Ptitsyn's lab subscribes to both Ingenuity's pathway analysis and Gene-Go's MetaCore, but says he would like to have resources to also subscribe to Ariadne's Pathway Studio. Instead, he settles for augmenting his analysis arsenal with open-source platforms such as Cytoscape and PANTHER that are freely available and have a larger user community from which to draw support. "These analysis tools essentially work like a scavenger hunt: every time an analysis is run, the user is trying to solve the problem of understanding the biological process. You might analyze a pathway using one approach trying to see what functional groups are overly represented, and if you can add the ranking for significance, great. If you can't, you might be better off with representation methods based on fissure statistics for which there are plenty of commercial and open source tools available," Ptitsyn says. "A few years ago, we had a few breakthroughs, but still the majority of the bioinformatics tools follow along the same lines: improving the same approaches, developing extra bells and whistles around the same few ways to analyze the pathway — usually either something dealing with drawing the charts in different ways or with calculating a set of very set of simple statistics on representation analysis for certain pathways."

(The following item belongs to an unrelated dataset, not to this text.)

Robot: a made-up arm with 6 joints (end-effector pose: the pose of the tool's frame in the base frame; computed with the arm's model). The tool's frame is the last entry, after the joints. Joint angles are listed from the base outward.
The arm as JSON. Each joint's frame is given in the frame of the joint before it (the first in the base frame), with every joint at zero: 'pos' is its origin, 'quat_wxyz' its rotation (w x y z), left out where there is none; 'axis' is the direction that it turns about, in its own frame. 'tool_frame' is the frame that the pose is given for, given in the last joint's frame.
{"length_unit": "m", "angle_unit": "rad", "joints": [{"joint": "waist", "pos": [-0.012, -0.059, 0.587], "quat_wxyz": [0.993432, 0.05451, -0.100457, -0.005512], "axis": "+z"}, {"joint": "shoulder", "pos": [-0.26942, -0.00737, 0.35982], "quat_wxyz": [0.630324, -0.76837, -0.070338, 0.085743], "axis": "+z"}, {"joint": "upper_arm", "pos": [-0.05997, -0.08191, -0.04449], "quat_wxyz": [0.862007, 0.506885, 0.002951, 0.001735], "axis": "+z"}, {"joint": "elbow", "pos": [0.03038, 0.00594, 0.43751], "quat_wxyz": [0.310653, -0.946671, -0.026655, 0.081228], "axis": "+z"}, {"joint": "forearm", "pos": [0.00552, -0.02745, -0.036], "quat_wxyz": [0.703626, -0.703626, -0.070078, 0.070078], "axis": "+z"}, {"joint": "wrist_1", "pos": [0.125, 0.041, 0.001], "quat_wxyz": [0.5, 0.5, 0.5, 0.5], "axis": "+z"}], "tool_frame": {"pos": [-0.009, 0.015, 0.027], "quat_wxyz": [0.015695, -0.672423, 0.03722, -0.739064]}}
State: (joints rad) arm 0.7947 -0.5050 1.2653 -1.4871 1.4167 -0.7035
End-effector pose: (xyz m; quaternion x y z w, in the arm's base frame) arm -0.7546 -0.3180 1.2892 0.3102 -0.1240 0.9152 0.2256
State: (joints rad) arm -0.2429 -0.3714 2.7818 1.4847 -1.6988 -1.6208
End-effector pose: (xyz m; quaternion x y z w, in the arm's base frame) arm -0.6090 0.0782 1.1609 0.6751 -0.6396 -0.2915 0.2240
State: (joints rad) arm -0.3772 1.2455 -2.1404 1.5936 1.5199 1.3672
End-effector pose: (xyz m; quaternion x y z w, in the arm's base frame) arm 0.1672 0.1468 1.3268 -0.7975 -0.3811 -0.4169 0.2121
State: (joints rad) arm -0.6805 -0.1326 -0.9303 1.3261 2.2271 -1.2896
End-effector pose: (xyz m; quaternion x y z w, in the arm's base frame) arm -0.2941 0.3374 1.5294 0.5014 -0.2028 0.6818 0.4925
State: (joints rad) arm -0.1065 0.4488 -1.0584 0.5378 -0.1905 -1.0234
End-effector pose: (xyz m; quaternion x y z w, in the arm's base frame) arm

Both Hu and Ptitsyn say that the assumptions researchers make to form the pathway analysis must be accounted for. Many of the methods are based on certain assumptions of equal representation or normal distribution of something — which is not necessarily true when you get down to the molecular genetics and the way the cellular circuitry works. Oftentimes during analysis, investigators see their representation of certain pathways only because those pathways are expressed at a higher level and are the first to be found. However, many methods of analysis generate the expected data first and only somewhere on the fringes of statistical significance, or more often even beyond, lies something really important.
For the time being, investigators like Hu say that the informatics challenge with pathway analysis is not really an informatics issue at all, but rather a problem of biology. "Ten years back, we sequenced the human genome, and it sounded like we've already completed the big task — like [the] annotation is easy or is done. But it's the pathways that make everything complicated," he says. "Without those protein-protein interactions, the genome is just a blueprint. It has to be converted into a reality, and making sense of those interactions is still a mind-bogglingly complex problem."